TASK STATEMENT. An exact copy of every entry is needed, with no images.

THE INPUT.
=== Begin Enclosure ===

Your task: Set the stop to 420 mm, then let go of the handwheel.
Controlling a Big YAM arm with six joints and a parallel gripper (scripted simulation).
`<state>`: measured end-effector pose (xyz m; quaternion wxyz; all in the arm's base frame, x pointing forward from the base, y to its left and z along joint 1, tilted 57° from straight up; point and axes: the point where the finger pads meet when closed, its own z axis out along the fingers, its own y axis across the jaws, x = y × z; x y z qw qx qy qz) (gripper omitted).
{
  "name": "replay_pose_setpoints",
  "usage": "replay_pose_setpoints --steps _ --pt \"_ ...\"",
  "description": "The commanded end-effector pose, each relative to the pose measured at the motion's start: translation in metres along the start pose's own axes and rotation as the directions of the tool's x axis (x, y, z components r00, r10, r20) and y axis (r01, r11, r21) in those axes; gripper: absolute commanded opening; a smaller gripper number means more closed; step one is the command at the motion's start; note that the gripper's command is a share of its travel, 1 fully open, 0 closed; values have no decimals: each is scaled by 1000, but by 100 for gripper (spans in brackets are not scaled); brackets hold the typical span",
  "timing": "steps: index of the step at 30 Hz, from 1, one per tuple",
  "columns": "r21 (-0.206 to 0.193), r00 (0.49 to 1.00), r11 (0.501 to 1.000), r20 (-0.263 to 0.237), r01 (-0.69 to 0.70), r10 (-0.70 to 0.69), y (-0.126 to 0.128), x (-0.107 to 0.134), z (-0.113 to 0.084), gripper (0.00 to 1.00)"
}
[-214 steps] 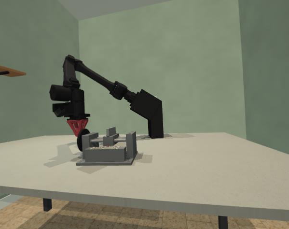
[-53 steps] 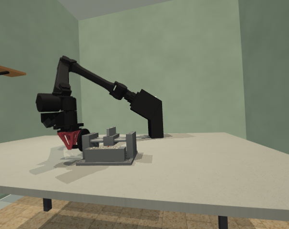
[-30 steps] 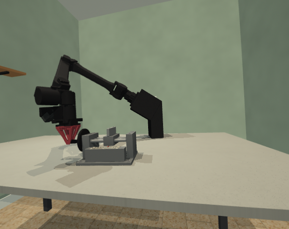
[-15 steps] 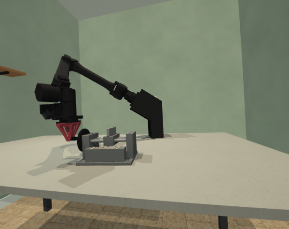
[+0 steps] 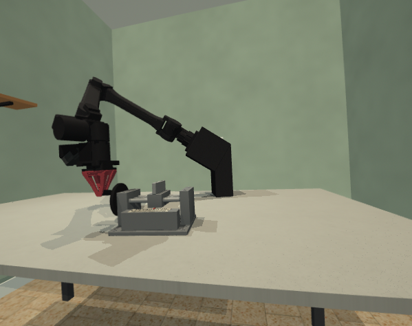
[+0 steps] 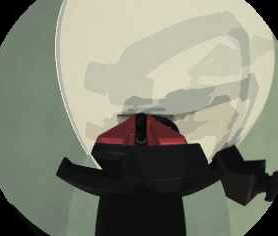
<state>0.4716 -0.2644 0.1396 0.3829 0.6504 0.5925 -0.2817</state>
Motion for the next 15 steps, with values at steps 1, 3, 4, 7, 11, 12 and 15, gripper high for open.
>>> replay_pose_setpoints --steps 1,3,4,7,11,12,15 --pt "-37 1000 999 3 -5 5 2 -2 -27 6" --pt "-37 1000 999 3 -5 5 -1 -2 -29 6" --pt "-36 1000 999 3 -5 5 -2 -2 -29 6" --pt "-44 1000 999 5 -15 15 2 -6 -32 6" --pt "-42 1000 999 5 -13 13 1 -5 -32 6" --pt "-36 1000 999 3 -1 1 -4 -2 -30 6" --pt "-47 1000 999 6 -9 9 -6 -3 -31 6"
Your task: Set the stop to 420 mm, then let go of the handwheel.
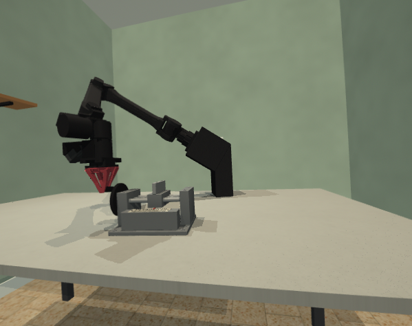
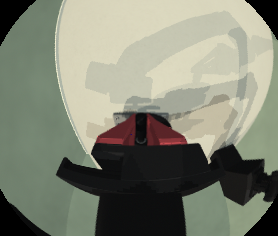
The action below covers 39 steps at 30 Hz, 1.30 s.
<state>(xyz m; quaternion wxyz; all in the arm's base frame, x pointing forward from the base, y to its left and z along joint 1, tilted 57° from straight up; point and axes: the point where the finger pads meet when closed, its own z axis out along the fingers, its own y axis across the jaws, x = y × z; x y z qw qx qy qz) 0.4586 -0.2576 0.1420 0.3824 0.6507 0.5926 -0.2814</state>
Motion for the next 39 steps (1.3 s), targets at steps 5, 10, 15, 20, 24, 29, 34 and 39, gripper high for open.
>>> replay_pose_setpoints --steps 5,10,15,20,24,29,34,39 --pt "-47 1000 999 6 -1 2 -6 -2 -24 6" --pt "-42 1000 999 3 6 -6 -10 -1 -24 6" --pt "-49 1000 999 5 -2 3 -10 -3 -22 6" --pt "-18 1000 1000 17 -21 21 -29 -13 -6 6" --pt "-15 1000 1000 13 -9 10 -36 -11 -6 6" --pt "-23 1000 1000 9 -4 4 -34 -7 -10 6" --pt "-18 1000 1000 17 -21 21 -39 -13 0 6" --pt "-18 1000 1000 18 -20 21 -45 -13 6 6"
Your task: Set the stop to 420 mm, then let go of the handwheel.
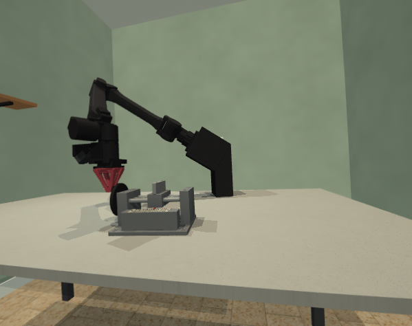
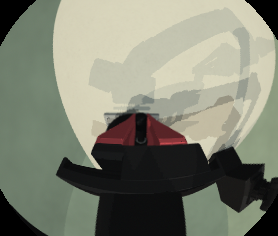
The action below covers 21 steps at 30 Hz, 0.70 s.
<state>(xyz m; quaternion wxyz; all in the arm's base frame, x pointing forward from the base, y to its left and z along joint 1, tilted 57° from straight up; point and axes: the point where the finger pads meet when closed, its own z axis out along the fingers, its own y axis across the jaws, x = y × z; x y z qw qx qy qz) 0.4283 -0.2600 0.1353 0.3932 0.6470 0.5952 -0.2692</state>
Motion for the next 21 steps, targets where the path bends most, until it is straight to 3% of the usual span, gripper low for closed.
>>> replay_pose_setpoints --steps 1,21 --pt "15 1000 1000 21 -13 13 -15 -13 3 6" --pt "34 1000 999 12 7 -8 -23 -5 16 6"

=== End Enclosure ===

RESULT FOR THIS TASK.
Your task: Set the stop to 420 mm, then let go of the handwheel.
Controlling a Big YAM arm with six joints and a parallel gripper (scripted simulation).
`<state>`: measured end-effector pose (xyz m; quaternion wxyz; all in the arm's base frame, x pointing forward from the base, y to its left and z along joint 1, tilted 57° from straight up; point and axes: the point where the finger pads meet when closed, its own z axis out along the fingers, its own y axis across the jaws, x = y × z; x y z qw qx qy qz) (gripper omitted).
{
  "name": "replay_pose_setpoints",
  "usage": "replay_pose_setpoints --steps _ --pt \"_ ...\"",
  "description": "The commanded end-effector pose, each relative to the pose measured at the motion's start: translation in metres along the start pose's own axes and rotation as the directions of the tool's x axis (x, y, z components r00, r10, r20) and y axis (r01, r11, r21) in those axes; gripper: absolute commanded opening; a smaller gripper number means more closed; step one is the command at the motion's start; note that the gripper's command is a share of its travel, 1 fully open, 0 closed; values have no decimals: each is scaled by 1000, but by 100 for gripper (spans in brackets are not scaled); brackets hold the typical span",
  "timing": "steps: index of the step at 30 Hz, from 1, one per tuple",
  "columns": "r21 (-0.206 to 0.193), r00 (0.49 to 1.00), r11 (0.501 to 1.000), r20 (-0.263 to 0.237), r01 (-0.69 to 0.70), r10 (-0.70 to 0.69), y (-0.126 to 0.128), x (-0.107 to 0.134), z (-0.113 to 0.084), gripper (0.00 to 1.00)"
}
[-214 steps] 
[-53 steps] 
[-30 steps] 
[-15 steps] 
[+0 steps] 
[+0 steps] 
<state>0.4716 -0.2644 0.1396 0.3829 0.6504 0.5925 -0.2817</state>
Motion for the next 15 steps, with values at steps 1, 3, 4, 7, 11, 12 and 15, gripper high for open.
>>> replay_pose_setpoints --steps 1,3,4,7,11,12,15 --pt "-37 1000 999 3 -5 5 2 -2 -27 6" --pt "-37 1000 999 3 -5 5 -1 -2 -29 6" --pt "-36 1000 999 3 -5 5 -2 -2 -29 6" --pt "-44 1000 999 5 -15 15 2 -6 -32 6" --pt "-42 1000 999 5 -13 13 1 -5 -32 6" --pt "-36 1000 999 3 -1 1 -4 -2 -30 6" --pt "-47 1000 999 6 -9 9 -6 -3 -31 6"
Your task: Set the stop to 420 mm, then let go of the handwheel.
The action below covers 39 steps at 30 Hz, 1.30 s.
<state>(xyz m; quaternion wxyz; all in the arm's base frame, x pointing forward from the base, y to its left and z along joint 1, tilted 57° from straight up; point and axes: the point where the finger pads meet when closed, its own z axis out along the fingers, its own y axis across the jaws, x = y × z; x y z qw qx qy qz) 0.4586 -0.2576 0.1420 0.3824 0.6507 0.5926 -0.2814</state>
Motion for the next 39 steps (1.3 s), targets at steps 5, 10, 15, 20, 24, 29, 34 and 39, gripper high for open.
>>> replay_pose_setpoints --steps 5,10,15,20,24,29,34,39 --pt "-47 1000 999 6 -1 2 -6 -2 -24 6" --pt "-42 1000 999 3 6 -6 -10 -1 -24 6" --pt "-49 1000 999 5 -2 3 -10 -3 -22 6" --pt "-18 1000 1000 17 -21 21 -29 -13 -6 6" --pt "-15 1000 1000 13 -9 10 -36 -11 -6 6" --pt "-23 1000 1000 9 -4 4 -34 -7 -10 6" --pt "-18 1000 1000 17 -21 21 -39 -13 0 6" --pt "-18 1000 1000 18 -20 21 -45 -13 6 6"
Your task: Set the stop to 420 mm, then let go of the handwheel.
The action below covers 21 steps at 30 Hz, 0.70 s.
<state>(xyz m; quaternion wxyz; all in the arm's base frame, x pointing forward from the base, y to its left and z along joint 1, tilted 57° from straight up; point and axes: the point where the finger pads meet when closed, its own z axis out along the fingers, its own y axis across the jaws, x = y × z; x y z qw qx qy qz) 0.4283 -0.2600 0.1353 0.3932 0.6470 0.5952 -0.2692</state>
Motion for the next 21 steps, targets where the path bends most, until it is straight to 3% of the usual span, gripper low for closed.
>>> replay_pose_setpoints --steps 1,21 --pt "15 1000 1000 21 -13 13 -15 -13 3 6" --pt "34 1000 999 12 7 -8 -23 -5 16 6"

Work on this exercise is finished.